** What is required **
Please give the listing again in full, leaving out its images.
━━━ Data block ━━━
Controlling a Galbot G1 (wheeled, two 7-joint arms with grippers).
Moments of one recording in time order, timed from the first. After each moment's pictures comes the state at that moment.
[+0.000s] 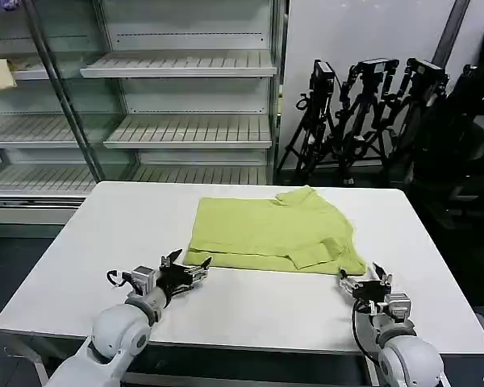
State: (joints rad) left arm 1.03 -1.05 -0.21 -1.87 -0.59 0.56 -0.13; right arm -1.31 1.20 0.54 1.95 0.31 -0.47 0.12
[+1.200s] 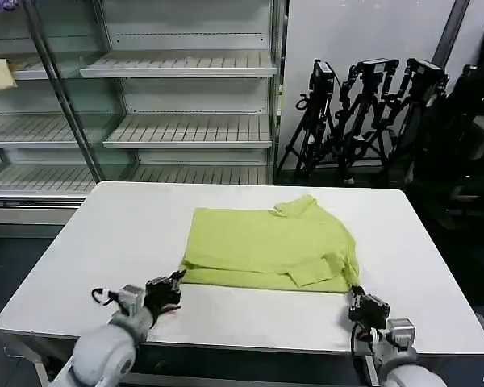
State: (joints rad) left arm 1.33 -0.98 -0.38 -2.09 -0.51 0.58 -0.12; right arm -1.61 1.24 0.57 2.22 0.24 -0.41 0.09
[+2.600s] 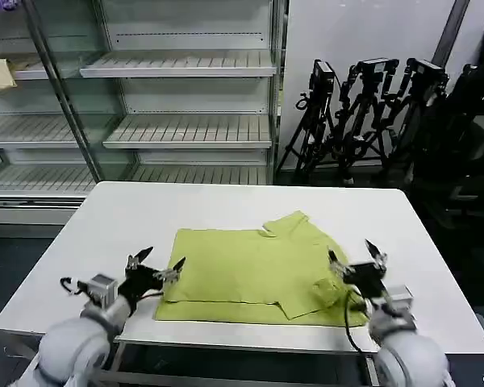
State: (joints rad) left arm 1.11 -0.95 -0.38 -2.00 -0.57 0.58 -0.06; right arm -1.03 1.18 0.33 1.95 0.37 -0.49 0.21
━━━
** Completed exercise **
Controlling a Galbot G1 (wheeled, two 7-joint arms with grippers).
Moments of one recording in time order, timed from the first. After each moment's pictures comes the state at that moment.
[+0.000s] 
State: (joints rad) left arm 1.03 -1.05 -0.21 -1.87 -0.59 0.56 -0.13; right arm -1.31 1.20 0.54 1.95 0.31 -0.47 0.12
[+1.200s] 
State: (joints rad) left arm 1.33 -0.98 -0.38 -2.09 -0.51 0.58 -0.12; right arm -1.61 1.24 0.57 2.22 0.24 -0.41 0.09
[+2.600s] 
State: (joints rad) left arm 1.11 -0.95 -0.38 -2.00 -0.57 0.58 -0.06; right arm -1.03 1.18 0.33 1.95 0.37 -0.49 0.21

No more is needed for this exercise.